Let $V_t$ be the vector of the state-values at the time-step $t$, the state $S_t$ be the *k*th state $s_k$ ($0 \leq k \leq |S| - 1$) and $\textbf{w}_{k|t}$ be the corresponding weight (state-value in this case) of $s_k$ at the time-step $t$.

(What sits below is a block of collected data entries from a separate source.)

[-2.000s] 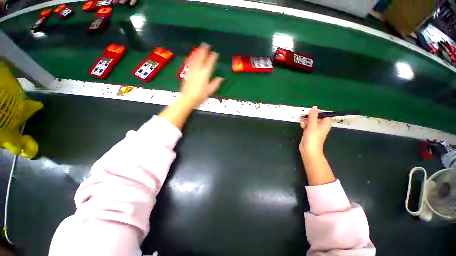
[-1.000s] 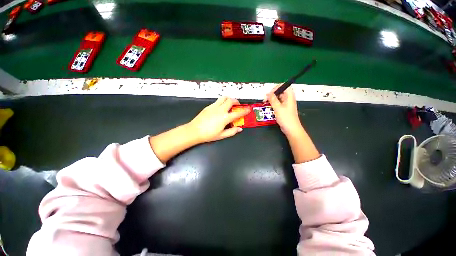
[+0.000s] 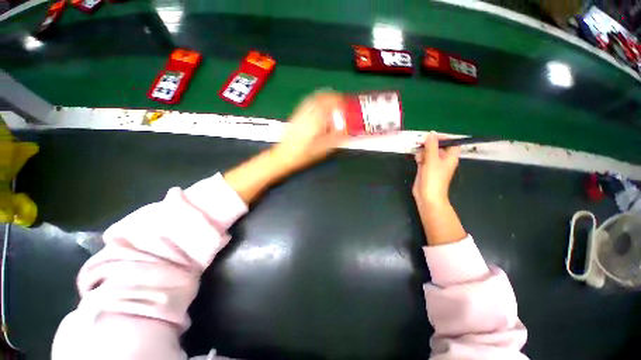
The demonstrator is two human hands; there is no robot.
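Observation:
My left hand [image 3: 313, 126] is blurred and holds a red plastic unit [image 3: 372, 114] by its left end, over the near edge of the green belt. The unit's pale panel with dark marks faces up at its right end; its left end is hidden by my fingers. My right hand [image 3: 437, 165] holds a thin black hand tool [image 3: 467, 141] over the white belt edge rail, the tool pointing right. It is apart from the unit.
Two red units [image 3: 175, 76] lie slanted on the green belt [image 3: 309, 67] at left, two more [image 3: 383, 60] at right, others far left. The white rail [image 3: 225, 127] borders the dark bench. A white fan [image 3: 618, 246] stands right, yellow fan parts [image 3: 15, 179] left.
My left hand has lifted the red unit from the bench and moved it forward to the belt. My right hand has moved right, away from the unit, and the tool has tipped from slanted to nearly level.

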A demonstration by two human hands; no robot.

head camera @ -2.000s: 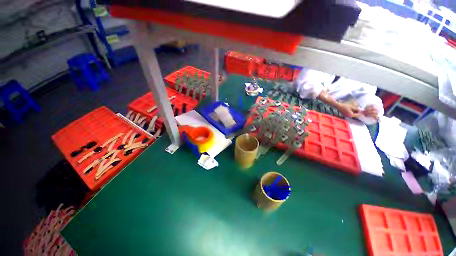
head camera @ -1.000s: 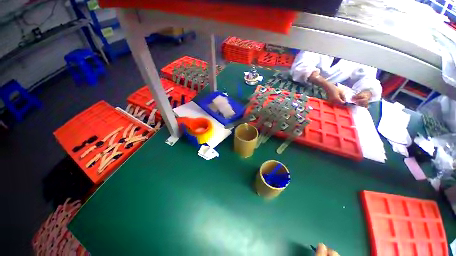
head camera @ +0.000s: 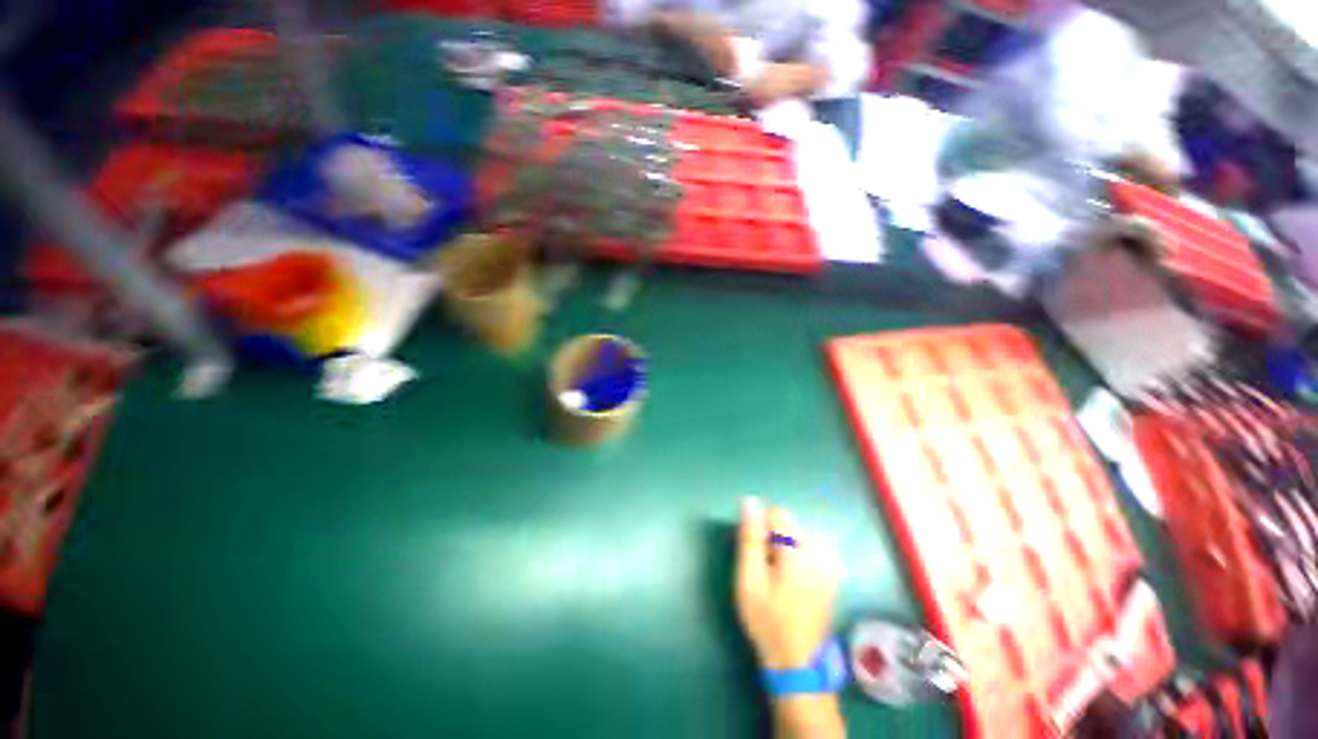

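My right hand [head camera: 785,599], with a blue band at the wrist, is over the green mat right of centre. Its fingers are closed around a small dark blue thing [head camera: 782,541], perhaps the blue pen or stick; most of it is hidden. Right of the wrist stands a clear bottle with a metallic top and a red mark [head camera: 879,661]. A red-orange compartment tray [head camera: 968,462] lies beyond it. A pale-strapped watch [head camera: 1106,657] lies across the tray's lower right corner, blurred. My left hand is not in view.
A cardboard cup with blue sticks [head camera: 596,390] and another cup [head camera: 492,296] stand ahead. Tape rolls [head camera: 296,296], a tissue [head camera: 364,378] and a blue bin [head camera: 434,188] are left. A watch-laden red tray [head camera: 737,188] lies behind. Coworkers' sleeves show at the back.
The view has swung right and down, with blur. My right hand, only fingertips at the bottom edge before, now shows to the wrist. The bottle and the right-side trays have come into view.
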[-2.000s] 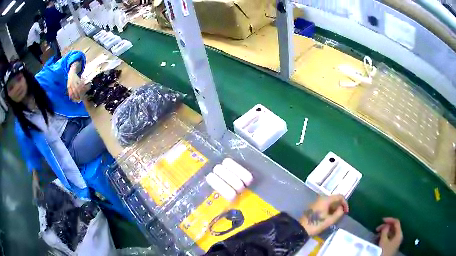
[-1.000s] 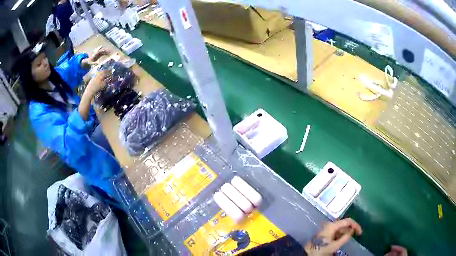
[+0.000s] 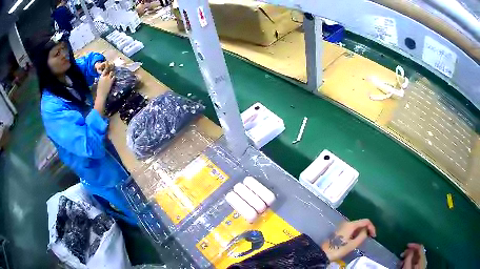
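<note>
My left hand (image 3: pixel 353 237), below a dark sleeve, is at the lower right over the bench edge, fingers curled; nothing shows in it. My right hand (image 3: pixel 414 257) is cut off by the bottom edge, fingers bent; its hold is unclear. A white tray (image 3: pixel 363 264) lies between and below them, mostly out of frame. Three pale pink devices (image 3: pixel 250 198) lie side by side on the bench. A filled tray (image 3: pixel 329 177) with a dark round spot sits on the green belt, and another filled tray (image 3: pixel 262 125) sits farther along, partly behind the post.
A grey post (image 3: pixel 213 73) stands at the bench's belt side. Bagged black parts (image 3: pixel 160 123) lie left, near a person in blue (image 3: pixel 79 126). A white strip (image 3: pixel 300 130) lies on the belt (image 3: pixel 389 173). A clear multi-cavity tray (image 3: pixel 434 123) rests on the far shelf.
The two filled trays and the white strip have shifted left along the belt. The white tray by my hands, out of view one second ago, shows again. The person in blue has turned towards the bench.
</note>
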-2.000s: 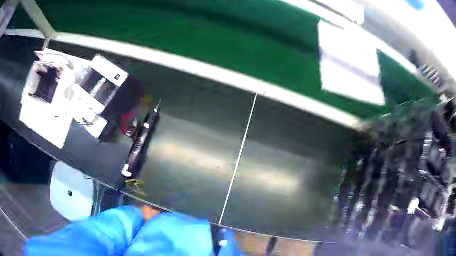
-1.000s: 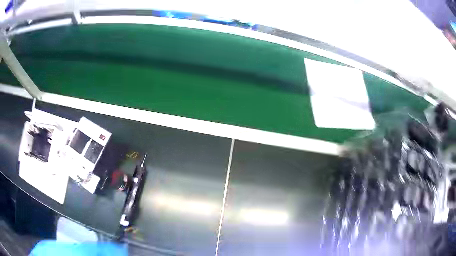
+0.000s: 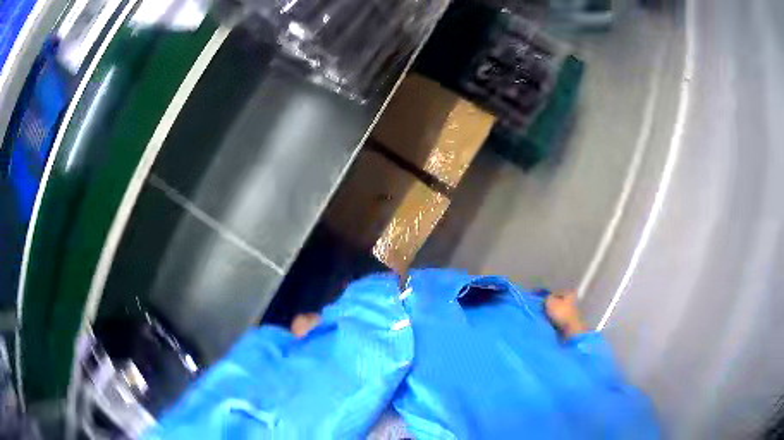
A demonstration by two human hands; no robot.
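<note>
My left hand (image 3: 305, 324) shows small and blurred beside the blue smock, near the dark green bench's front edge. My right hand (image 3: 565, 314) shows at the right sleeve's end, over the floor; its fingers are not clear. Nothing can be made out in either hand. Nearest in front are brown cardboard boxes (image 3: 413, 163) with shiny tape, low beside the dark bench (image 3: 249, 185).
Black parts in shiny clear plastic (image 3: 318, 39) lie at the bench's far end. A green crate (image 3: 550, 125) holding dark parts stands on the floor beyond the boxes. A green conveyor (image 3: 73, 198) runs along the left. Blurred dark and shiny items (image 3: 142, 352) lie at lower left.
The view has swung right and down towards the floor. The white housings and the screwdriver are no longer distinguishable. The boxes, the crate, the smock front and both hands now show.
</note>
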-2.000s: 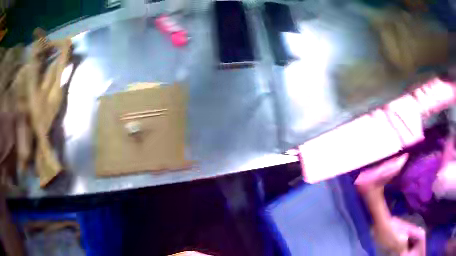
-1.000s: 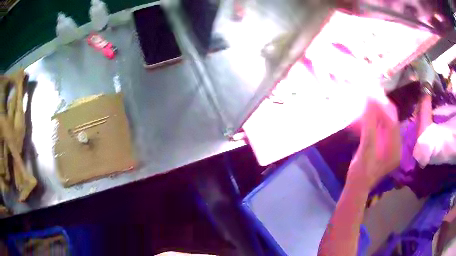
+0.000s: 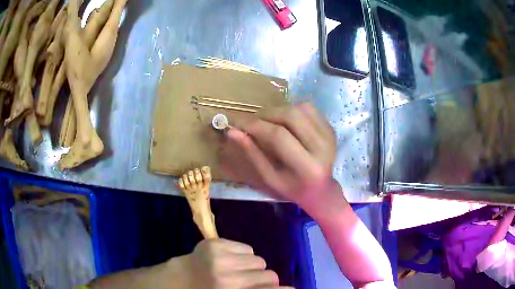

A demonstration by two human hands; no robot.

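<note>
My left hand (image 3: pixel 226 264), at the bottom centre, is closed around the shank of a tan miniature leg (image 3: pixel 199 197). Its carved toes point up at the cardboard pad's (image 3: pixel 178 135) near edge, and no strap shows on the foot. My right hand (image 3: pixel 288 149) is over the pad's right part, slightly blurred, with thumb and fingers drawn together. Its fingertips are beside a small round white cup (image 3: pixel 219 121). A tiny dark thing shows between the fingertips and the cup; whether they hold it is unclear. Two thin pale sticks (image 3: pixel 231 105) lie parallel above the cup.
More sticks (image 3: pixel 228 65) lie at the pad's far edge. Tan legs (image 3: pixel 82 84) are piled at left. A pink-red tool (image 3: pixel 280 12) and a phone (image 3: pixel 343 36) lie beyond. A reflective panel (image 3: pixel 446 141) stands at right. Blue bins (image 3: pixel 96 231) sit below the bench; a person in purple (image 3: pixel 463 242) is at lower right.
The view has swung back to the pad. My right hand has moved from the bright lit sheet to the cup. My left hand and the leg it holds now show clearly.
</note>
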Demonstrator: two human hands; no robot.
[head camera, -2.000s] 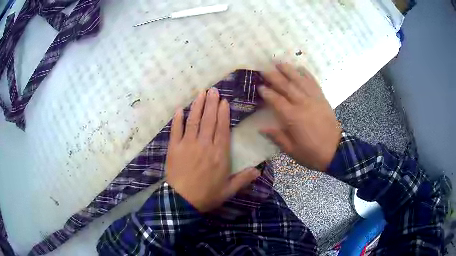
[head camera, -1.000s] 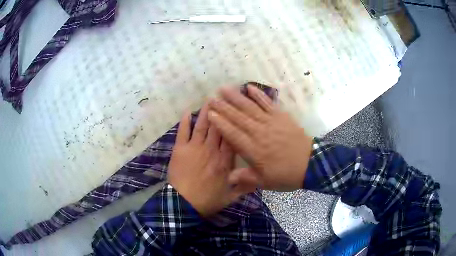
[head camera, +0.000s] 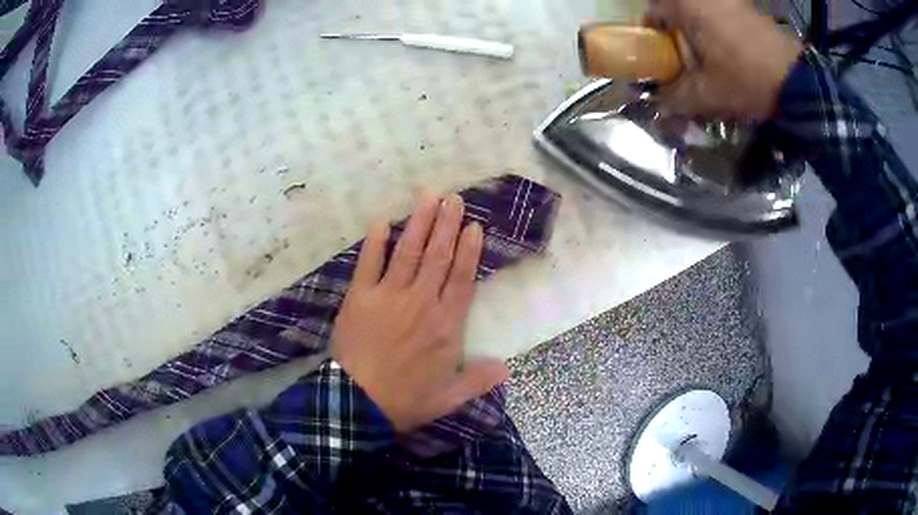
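Observation:
A purple-and-white plaid necktie (head camera: 252, 327) lies slantwise across the padded table, its broad pointed end at the upper right. My left hand (head camera: 413, 302) lies flat on the tie near that end, fingers slightly apart, pressing it and holding nothing. My right hand (head camera: 720, 60) is at the upper right, closed on the light wooden handle of a shiny metal iron (head camera: 644, 151). The iron's point faces left, a little right of and above the tie's end. The hand is slightly blurred and hides part of the handle and body.
A thin tool with a white handle (head camera: 458, 44) lies at the far side of the off-white table (head camera: 332, 121). Other plaid ties (head camera: 111, 70) lie at the upper left. A round white base with a pole (head camera: 679, 443) stands on the speckled floor at lower right.
My right hand has left the tie and my left hand, moved to the upper right and taken hold of the iron, which now shows in view. My left hand has stayed on the tie.

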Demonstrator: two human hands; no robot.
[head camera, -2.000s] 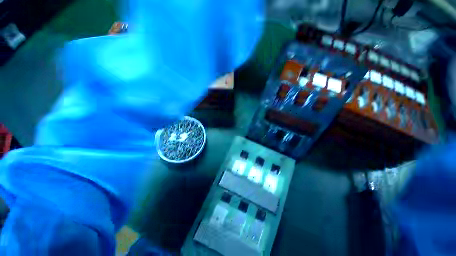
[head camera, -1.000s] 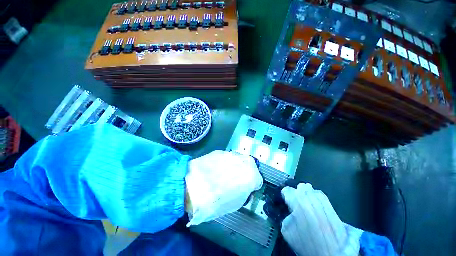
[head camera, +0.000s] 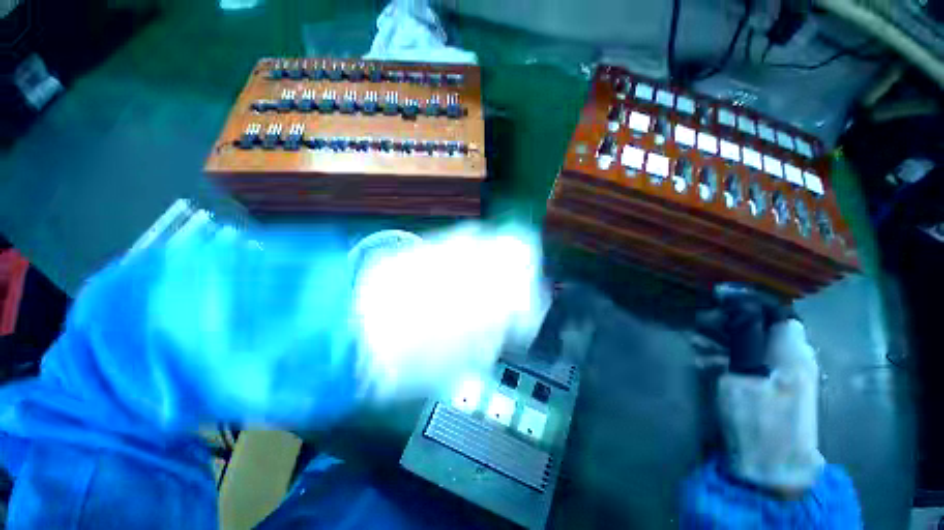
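Observation:
My left hand (head camera: 455, 305), white-gloved and blurred, reaches over the fixture and covers part of the white screw dish (head camera: 385, 242). Its dark fingertips meet a blurred dark flat shape (head camera: 647, 357), apparently the locating plate. My right hand (head camera: 771, 414), also gloved, is at the right with its dark fingers closed around a dark object, apparently the electric screwdriver (head camera: 747, 311). Between the hands, finned silver heat sinks (head camera: 487, 447) sit in the fixture (head camera: 471, 484), with white squares and small dark squares on the plate surface. The left hand hides the fixture's upper left part.
The left orange-brown tray stack (head camera: 347, 192) bears rows of black legged transistors. The right stack (head camera: 662, 233) bears white squares and small silvery pieces. Silver blocks (head camera: 171, 223) lie partly behind my left sleeve. Cords and clear plastic lie at the back right.
The dark plate has left its leaning place on the right stack. My left hand has moved up off the heat sinks; my right hand has moved right, away from the fixture.

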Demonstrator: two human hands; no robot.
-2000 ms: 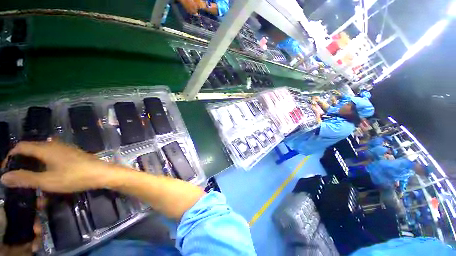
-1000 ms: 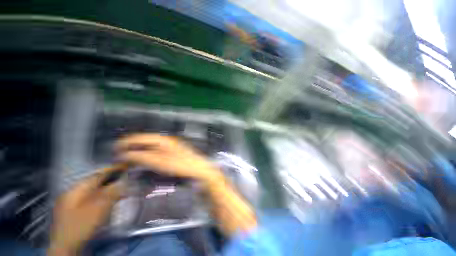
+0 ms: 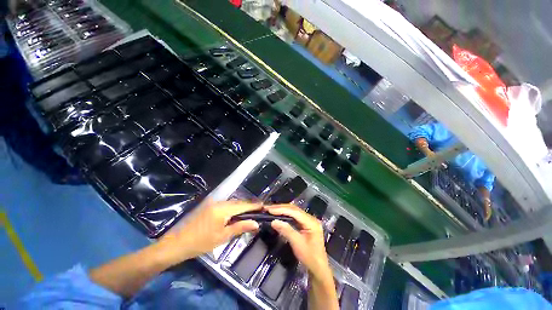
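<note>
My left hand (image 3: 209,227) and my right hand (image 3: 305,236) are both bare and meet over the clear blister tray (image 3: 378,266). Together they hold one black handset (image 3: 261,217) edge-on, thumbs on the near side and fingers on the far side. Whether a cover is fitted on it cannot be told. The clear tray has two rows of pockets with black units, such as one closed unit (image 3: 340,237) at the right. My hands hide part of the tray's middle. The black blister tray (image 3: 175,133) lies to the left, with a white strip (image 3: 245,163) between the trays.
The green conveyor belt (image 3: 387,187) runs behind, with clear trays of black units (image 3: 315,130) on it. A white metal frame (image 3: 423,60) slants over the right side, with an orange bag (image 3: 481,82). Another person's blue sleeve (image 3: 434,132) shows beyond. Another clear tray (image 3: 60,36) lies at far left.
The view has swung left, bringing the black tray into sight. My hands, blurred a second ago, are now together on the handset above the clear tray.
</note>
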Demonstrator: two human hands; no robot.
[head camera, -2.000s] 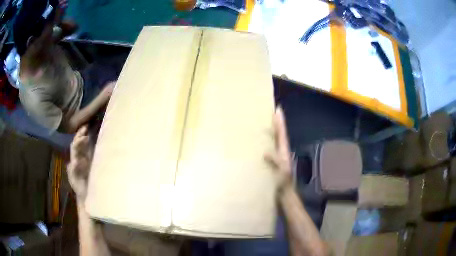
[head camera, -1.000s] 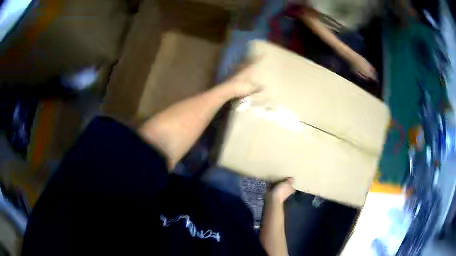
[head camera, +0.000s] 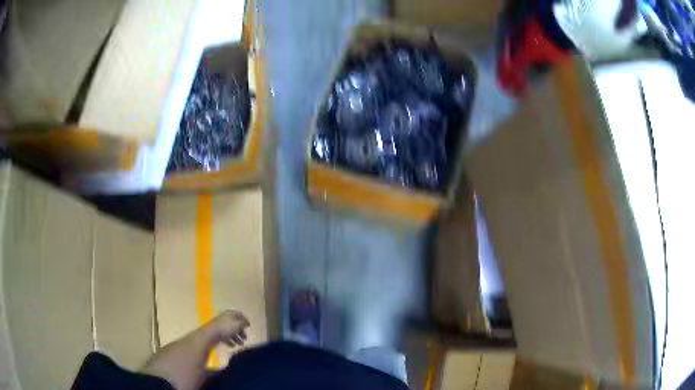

Applying the above considerations to the first equation, we get its more specific form as the second equation:

\begin{align*}
\textbf{w}_{t+n} &\doteq \textbf{w}_{t+n-1} + \alpha [G_{t:t+n} - \widehat{v}(S_t, \textbf{w}_{t+n-1})] \nabla \widehat{v}(S_t, \textbf{w}_{t+n-1}) \\
&= \textbf{w}_{t+n-1} + \alpha [G_{t:t+n} - \widehat{v}(s_k, \textbf{w}_{t+n-1})] \times I_k \\
&= V_{t+n-1} + \alpha [G_{t:t+n} - V_{t+n-1}(s_k)] \times I_k
\end{align*}

The above update changes only the value of the *k*th state, because $I_k$ have value 1 at the *k*th element, and all other elements are 0, so it can ve represented as:

\begin{align*}
\textbf{w}_{t+n} &= V_{t+n-1} + \alpha [G_{t:t+n} - V_{t+n-1}(s_k)] \times I_k \\
&= [V_{t+n-1}(s_0) + 0, ..., V_{t+n-1}(s_k) + \alpha [G_{t:t+n} - V_{t+n-1}(s_k)], ..., V_{t+n-1}(s_{|S| - 1}) + 0] \\
&= [V_{t+n-1}(s_0), ..., V_{t+n-1}(s_k) + \alpha [G_{t:t+n} - V_{t+n-1}(s_k)], ..., V_{t+n-1}(s_{|S| - 1})]
\end{align*}

with the only change being in the *k*th state, which can be generalised to any state (*k* is just to identify the index of the state $S_t$).

So:

$$
V_{t+n}(s) = V_{t+n-1}(s), \quad \text{if } s \neq S_t
$$

and:

$$
V_{t+n}(s) = V_{t+n-1}(s) + \alpha [G_{t:t+n} - V_{t+n-1}(s)], \quad \text{if } s = S_t
$$

which corresponds to the tabular update (the second equation).

The feature vector of the *k*th state is the vector with the *k*th element 1 and all other elements 0, that is, $x_i(s_j) = 1$ if $i = j$ and 0 otherwise ($x_i = I_i$).